### WORK ORDER
Find and return every line of the data that contains the word "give".

### DATA SHOWN
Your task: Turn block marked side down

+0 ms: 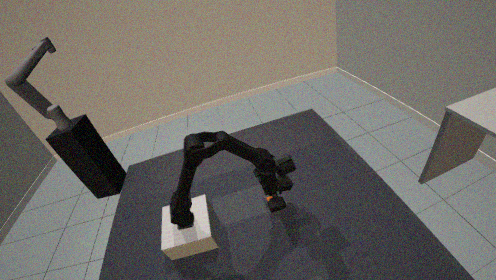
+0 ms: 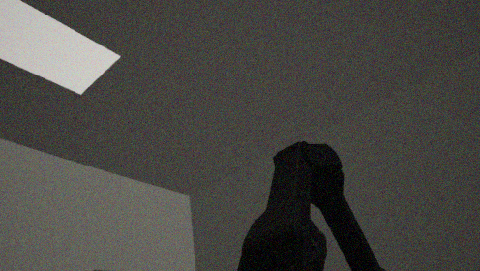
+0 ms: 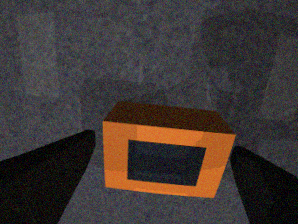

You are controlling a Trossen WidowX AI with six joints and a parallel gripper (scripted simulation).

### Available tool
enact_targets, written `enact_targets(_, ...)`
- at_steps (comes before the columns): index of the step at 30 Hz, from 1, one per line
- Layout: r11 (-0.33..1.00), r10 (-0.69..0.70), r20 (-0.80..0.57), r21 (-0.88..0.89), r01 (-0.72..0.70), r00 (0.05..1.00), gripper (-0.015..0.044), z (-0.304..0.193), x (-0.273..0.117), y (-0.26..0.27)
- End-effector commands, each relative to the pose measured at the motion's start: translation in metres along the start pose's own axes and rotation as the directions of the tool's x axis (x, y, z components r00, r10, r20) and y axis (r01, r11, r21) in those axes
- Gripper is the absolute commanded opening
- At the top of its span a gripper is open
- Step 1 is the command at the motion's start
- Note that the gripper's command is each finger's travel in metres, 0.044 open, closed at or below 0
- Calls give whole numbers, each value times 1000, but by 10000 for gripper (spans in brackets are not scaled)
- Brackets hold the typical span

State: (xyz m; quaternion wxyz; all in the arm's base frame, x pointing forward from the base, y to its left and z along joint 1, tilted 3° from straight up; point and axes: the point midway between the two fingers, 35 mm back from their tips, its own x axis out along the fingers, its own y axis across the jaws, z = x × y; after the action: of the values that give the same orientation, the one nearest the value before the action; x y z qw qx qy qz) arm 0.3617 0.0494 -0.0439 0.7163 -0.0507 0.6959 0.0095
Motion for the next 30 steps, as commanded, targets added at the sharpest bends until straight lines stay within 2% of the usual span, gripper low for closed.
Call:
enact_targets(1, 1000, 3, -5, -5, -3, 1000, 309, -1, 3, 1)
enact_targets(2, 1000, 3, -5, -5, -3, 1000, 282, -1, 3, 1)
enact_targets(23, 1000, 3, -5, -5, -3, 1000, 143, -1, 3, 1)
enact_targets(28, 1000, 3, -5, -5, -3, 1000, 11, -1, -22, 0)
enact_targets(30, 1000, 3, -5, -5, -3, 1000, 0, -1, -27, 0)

### TASK RESPONSE
- Calls give whole numbers, each value times 1000, but by 10000 for gripper (spans in brackets are not scaled)
State: (xyz m; quaternion wxyz; all in the arm's base frame, x pointing forward from the base, y to its left and z along joint 1, tilted 3° from straight up; point and axes: the point midway between the two fingers, 35 mm back from their tips, its own x axis out along the fingers, its own y axis across the jaws, z = x × y; after the action: of the values that give the same orientation, the one nearest the value before the action; x y z qw qx qy qz) arm 0.3617 0.0494 -0.0439 0.7163 -0.0507 0.6959 0.0095

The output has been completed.